WORK ITEM: Work through the data below and state how many lines contain "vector", giving that number alone.

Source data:
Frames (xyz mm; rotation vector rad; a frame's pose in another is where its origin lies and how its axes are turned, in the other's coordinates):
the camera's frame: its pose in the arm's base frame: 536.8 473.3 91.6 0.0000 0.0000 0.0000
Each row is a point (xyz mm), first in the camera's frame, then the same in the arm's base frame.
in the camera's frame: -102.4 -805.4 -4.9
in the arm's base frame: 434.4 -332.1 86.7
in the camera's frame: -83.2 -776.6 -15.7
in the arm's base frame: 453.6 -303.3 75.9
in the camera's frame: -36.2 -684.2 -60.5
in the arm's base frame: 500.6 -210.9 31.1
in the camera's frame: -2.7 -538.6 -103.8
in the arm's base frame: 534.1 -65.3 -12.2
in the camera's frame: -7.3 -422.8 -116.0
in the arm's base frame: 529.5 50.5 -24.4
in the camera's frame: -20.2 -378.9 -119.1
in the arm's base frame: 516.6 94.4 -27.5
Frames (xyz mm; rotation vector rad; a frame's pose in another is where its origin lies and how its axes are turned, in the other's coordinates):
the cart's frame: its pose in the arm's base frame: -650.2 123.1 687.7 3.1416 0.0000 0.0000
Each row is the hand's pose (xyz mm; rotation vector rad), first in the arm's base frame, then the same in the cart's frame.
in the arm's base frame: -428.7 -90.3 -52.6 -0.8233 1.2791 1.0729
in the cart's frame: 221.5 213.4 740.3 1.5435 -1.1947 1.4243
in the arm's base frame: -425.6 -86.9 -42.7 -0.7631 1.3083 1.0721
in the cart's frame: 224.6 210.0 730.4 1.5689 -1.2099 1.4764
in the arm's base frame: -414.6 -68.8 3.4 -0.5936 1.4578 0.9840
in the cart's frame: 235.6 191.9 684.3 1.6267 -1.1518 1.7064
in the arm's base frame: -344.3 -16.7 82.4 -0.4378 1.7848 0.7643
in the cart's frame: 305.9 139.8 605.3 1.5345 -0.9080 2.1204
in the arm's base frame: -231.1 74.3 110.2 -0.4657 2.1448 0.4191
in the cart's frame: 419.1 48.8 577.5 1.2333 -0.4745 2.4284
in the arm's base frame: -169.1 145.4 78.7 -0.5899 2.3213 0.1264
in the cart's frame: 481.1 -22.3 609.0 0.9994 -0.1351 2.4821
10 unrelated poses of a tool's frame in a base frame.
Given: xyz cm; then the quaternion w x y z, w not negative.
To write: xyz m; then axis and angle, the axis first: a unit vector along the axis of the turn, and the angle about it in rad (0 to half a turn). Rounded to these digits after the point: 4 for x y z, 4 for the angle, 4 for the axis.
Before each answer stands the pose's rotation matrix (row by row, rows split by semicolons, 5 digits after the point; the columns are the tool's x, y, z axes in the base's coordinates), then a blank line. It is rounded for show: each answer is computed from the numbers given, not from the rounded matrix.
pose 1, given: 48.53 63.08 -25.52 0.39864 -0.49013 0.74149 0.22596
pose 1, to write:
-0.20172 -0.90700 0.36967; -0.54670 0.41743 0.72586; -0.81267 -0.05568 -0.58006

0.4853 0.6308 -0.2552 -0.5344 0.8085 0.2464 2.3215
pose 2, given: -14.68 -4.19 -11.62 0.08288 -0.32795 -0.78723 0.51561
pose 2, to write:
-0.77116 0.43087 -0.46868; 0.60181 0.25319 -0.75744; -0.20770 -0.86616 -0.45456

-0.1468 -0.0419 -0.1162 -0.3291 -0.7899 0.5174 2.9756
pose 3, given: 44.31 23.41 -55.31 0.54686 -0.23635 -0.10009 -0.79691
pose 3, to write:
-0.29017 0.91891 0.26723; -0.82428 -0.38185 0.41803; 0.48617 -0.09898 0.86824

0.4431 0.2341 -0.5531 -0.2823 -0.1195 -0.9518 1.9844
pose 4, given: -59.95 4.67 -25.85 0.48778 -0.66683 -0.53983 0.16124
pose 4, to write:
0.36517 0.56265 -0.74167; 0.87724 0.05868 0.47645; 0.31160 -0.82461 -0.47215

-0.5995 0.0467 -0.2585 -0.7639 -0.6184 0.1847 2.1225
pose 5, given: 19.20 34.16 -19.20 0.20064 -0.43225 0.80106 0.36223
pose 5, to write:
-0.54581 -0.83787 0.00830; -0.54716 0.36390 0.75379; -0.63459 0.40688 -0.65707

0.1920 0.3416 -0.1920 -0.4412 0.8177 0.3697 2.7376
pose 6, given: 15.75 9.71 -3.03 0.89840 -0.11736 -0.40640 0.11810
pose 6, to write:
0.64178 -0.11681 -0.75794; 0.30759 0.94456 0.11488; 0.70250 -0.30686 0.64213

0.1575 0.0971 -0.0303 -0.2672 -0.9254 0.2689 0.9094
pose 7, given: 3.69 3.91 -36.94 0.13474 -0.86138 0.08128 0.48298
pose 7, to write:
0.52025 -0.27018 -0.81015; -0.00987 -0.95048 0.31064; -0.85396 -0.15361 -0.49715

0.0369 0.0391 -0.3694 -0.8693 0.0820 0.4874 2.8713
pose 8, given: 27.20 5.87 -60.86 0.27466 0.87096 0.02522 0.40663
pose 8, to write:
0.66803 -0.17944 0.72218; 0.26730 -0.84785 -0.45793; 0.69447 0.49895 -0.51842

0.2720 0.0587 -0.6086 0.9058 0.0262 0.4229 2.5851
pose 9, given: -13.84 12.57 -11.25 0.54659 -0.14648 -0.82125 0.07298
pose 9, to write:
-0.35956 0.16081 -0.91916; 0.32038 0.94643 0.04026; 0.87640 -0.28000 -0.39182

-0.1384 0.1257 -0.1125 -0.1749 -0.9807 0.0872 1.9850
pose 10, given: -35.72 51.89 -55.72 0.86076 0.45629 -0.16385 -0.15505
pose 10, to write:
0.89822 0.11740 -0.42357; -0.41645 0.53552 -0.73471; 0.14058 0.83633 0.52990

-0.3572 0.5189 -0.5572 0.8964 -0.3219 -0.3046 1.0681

WRITTEN RESPONSE: 4